ABOUT THIS TASK » Tally the lines in the listing below that contain the string "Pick", and state only the total.

DATA TO PROCESS »
_ _ _ _
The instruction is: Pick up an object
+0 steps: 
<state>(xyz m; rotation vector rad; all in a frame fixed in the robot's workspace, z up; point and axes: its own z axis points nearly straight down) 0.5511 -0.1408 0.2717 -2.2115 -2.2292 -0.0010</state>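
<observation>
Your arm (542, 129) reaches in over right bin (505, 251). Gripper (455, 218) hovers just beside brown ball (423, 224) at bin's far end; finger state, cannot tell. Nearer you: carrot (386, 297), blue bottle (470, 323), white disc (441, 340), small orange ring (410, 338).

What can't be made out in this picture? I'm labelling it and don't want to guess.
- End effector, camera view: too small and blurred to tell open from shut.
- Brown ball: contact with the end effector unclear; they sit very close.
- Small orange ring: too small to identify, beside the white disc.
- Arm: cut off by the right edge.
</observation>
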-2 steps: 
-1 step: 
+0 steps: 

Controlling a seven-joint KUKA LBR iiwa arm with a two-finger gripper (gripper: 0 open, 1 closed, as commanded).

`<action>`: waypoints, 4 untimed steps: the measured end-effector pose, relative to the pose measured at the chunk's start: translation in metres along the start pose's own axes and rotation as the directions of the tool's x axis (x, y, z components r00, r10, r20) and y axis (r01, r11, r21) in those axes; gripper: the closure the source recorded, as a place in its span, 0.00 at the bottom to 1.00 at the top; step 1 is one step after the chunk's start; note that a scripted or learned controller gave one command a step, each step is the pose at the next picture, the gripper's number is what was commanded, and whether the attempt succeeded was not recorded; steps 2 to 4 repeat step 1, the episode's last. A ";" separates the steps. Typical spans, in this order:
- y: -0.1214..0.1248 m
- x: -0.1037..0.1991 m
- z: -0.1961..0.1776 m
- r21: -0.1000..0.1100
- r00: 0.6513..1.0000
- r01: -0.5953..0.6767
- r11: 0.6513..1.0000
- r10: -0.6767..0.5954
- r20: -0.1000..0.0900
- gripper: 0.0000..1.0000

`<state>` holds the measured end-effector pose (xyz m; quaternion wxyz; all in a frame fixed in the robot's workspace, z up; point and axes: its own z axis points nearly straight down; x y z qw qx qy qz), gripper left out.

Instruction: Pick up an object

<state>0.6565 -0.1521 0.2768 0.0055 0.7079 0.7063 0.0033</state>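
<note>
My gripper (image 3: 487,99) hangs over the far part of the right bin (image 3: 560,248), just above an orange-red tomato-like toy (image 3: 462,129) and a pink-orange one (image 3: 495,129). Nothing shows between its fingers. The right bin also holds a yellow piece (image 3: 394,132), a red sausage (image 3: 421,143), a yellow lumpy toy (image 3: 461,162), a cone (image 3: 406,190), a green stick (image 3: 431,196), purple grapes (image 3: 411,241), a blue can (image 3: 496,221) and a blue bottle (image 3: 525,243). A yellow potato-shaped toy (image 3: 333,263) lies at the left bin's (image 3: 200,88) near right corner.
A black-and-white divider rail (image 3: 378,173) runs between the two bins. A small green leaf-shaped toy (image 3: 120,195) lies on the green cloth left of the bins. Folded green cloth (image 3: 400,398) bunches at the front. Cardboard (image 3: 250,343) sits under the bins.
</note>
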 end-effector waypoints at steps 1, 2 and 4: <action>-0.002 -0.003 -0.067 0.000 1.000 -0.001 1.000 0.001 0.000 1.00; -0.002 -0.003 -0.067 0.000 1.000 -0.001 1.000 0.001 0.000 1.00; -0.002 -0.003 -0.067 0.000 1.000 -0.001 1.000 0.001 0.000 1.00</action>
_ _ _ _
ANSWER TO THIS TASK » 2